Aún así, supongo que por el viejo guiño que existe entre un buen escritor y un
lector atento, este último se deja llevar, se deja atrapar y continúa
entreverado en rieles congelados, visiones repetidas y el placer, todavía más
antiguo, de ocultar el cierre hasta que no sea posible más; porque el ritmo de
lectura es lento, pausado y constante; porque la sonrisa reaparece y el mentón
asiente, especulando tal o cual final para el científico, un cuarto de hotel
para acompañarse de una alemana, o unos celos tan justificados como
injustificados –dependiendo del origen, paranoia o inmanencia-.
Siempre he desconfiado de los personajes –literarios,
me refiero acá- que visitan al sicoanalista; por cliché, por extemporáneo, por
impostado que resulta a estas alturas un ejercicio de ese tipo. Tan impostado
como un escritor chileno viajando por Europa en el siglo XXI. Pero, y como dice
Maier-personaje: en las calles húmedas de
Amberes –Amberes nuevamente-
queríamos dejar atrás lo que erróneamente pensábamos que habían sido malas
decisiones, pero en realidad pretendíamos dejar de ser quiénes éramos.
Viaje que sirve de excusa. La narración que se mueve
apenas, como arriba de un tren. Un encuentro. Una casualidad que no se sabe si
es casualidad, que se piensa que no es, pero puede ser. Un pensamiento obsesivo.
El viaje continúa. La narración se mece, como una cuna, avanza rápido, sin
trastabillar. El tren es cómodo, complaciente, algo inquieto, pero seguro. Una
llamada. La siguiente llamada. Otra llamada. Un leve roce de manos. Una mirada.
Otra mirada. Un sujeto un poco hipocondriaco –que el páncreas, que el duodeno,
que el sistema digestivo, que el escaso sueño-. Un sujeto que huye, o que
encuentra. Un sujeto que huye siempre es
un sujeto que encuentra, se diría en clave evidente. Miedo a esto. Miedo a
lo otro. El miedo es como un spray
paralizante. Un tanto impostado –odia decir “postmoderno”, pero lo dice-.

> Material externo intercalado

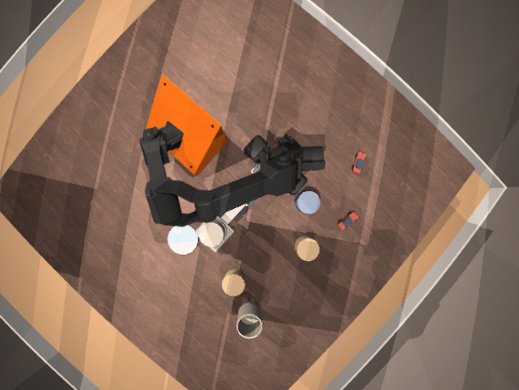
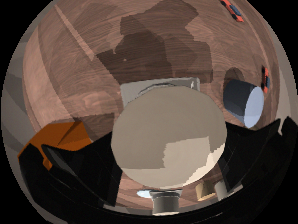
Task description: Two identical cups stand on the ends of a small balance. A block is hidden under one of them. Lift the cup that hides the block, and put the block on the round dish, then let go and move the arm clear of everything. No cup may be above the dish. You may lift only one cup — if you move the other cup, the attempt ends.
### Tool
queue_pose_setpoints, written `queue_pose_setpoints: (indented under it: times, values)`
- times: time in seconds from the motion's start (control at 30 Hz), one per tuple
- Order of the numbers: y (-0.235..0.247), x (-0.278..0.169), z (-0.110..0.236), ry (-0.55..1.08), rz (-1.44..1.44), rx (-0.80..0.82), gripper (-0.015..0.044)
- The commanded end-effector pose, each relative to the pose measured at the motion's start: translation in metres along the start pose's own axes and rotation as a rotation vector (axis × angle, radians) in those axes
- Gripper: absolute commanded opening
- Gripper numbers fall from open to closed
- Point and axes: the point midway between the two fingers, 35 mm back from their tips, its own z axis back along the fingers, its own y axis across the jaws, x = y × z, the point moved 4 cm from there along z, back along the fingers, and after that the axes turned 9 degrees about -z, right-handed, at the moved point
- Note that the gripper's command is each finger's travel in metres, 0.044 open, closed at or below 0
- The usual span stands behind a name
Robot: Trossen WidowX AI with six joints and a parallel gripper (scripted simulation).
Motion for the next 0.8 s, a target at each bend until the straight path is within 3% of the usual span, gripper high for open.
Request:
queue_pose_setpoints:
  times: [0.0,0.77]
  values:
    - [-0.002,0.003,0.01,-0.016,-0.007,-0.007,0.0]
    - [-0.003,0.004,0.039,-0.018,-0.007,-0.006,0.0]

El pensamiento sobre el pensamiento se hace realidad… hablo de la realidad intermedia,
la que está entre la segunda y la no ficción. No es tan complejo como esto,
aunque pudiera llegar a serlo. Acá desaparece Vila-Matas, también desaparece
Maier. Desaparecemos todos, incluso Linklater.
En breves páginas, y con sobriedad medida, Maier se
devuelve, observa desaparecer el tren, un
tren maldito en el horizonte. Ya no hay escaleras que bajar, ni ropa que
guardar. Simplemente mirar cómo se aleja el tren, y sentir el frío, quizás,
levantar el cuello del abrigo y caminar durante horas, o más… sin rumbo
conocido. O, como diría un clérigo en tiempos de Montaigne: Fortis imaginatio generat casum.